# TASK GOAL:
Print every line below without adding or leaving out a single word.

* * * *

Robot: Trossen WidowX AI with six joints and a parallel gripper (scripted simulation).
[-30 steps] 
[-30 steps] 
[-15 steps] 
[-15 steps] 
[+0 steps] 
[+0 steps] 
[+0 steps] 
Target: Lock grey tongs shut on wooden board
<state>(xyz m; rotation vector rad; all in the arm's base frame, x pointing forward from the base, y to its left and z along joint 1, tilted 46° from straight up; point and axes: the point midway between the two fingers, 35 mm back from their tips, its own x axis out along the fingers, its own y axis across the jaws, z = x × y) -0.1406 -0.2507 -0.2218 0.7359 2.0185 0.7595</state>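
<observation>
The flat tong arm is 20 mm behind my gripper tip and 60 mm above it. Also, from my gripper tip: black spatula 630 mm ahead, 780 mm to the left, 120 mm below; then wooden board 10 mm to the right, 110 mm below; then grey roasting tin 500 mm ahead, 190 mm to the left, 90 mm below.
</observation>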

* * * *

# SOLUTION BELOW:
Robot: Trossen WidowX AI with six joints and a parallel gripper (scripted simulation).
[-30 steps] 
[-30 steps] 
[-15 steps] 
[-15 steps] 
[+0 steps] 
[+0 steps] 
[+0 steps] 
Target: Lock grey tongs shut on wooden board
<state>(xyz m; rotation vector rad; all in the arm's base frame, x pointing forward from the base, y to its left and z along joint 1, tilted 46° from straight up; point and axes: the point midway between the two fingers, 35 mm back from their tips, its own x axis out along the fingers, its own y axis across the jaws, z = x × y) -0.1406 -0.2507 -0.2218 0.7359 2.0185 0.7595</state>
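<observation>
The flat tong arm is 20 mm behind my gripper tip and 60 mm above it. Also, from my gripper tip: black spatula 630 mm ahead, 780 mm to the left, 120 mm below; then wooden board 10 mm to the right, 110 mm below; then grey roasting tin 500 mm ahead, 190 mm to the left, 90 mm below.
</observation>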

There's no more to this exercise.